● INFORMATION SUPPLIED:

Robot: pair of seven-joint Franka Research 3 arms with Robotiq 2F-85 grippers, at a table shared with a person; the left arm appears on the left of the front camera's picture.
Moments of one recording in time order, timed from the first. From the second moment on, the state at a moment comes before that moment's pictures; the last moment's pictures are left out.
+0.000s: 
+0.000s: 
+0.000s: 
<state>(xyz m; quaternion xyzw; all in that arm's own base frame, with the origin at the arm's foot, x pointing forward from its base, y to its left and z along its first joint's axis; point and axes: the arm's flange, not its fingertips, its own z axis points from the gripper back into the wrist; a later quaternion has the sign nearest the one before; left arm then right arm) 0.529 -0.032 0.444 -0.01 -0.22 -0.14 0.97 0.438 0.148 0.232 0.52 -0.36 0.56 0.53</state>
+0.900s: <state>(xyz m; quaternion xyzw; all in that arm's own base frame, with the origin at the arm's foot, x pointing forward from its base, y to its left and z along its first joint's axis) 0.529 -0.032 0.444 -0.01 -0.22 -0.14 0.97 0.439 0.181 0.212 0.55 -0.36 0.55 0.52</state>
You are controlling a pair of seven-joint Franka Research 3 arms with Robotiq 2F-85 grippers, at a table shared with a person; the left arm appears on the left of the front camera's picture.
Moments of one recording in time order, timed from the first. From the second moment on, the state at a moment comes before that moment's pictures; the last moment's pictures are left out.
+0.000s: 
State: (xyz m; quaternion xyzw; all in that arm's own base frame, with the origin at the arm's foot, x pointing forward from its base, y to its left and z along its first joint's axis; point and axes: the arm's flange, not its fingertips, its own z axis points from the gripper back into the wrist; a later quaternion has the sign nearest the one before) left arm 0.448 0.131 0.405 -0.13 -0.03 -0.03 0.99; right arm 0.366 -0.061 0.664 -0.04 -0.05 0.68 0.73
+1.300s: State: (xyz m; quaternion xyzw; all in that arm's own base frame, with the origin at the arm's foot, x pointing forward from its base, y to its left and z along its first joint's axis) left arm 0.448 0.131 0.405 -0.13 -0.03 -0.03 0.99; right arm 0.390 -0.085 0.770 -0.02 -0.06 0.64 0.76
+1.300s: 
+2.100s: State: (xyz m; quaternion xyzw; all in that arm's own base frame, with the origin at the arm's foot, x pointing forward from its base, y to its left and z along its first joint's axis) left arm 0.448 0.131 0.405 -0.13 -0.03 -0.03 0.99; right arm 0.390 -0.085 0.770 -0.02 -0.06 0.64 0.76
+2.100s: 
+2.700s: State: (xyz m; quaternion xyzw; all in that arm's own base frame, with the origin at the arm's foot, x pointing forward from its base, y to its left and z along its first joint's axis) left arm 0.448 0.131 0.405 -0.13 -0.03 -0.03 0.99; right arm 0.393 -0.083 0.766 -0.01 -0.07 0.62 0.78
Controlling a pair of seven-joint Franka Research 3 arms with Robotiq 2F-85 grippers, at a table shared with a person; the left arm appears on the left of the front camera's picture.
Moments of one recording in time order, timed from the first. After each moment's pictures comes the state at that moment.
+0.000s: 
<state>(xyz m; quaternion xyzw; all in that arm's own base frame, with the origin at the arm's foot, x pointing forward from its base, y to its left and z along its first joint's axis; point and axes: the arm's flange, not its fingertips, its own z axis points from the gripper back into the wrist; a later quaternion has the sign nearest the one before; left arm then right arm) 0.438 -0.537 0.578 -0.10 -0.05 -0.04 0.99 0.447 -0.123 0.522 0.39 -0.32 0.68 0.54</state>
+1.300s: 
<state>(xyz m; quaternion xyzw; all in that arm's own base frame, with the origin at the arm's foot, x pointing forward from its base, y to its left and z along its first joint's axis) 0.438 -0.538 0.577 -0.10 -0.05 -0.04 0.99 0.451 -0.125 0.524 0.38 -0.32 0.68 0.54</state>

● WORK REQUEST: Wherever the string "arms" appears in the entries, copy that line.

● TASK RESULT:
Robot: pair of seven-joint Franka Research 3 arms with Robotiq 2F-85 grippers, at a table shared with a person; the left arm appears on the left of the front camera's picture.
You are controlling a pair of seven-joint Franka Research 3 arms with Robotiq 2F-85 grippers, at a table shared with a person; the left arm appears on the left of the front camera's picture.
Controlling a pair of seven-joint Franka Research 3 arms with Robotiq 2F-85 grippers, at a table shared with a person; the left arm appears on the left of the front camera's picture.

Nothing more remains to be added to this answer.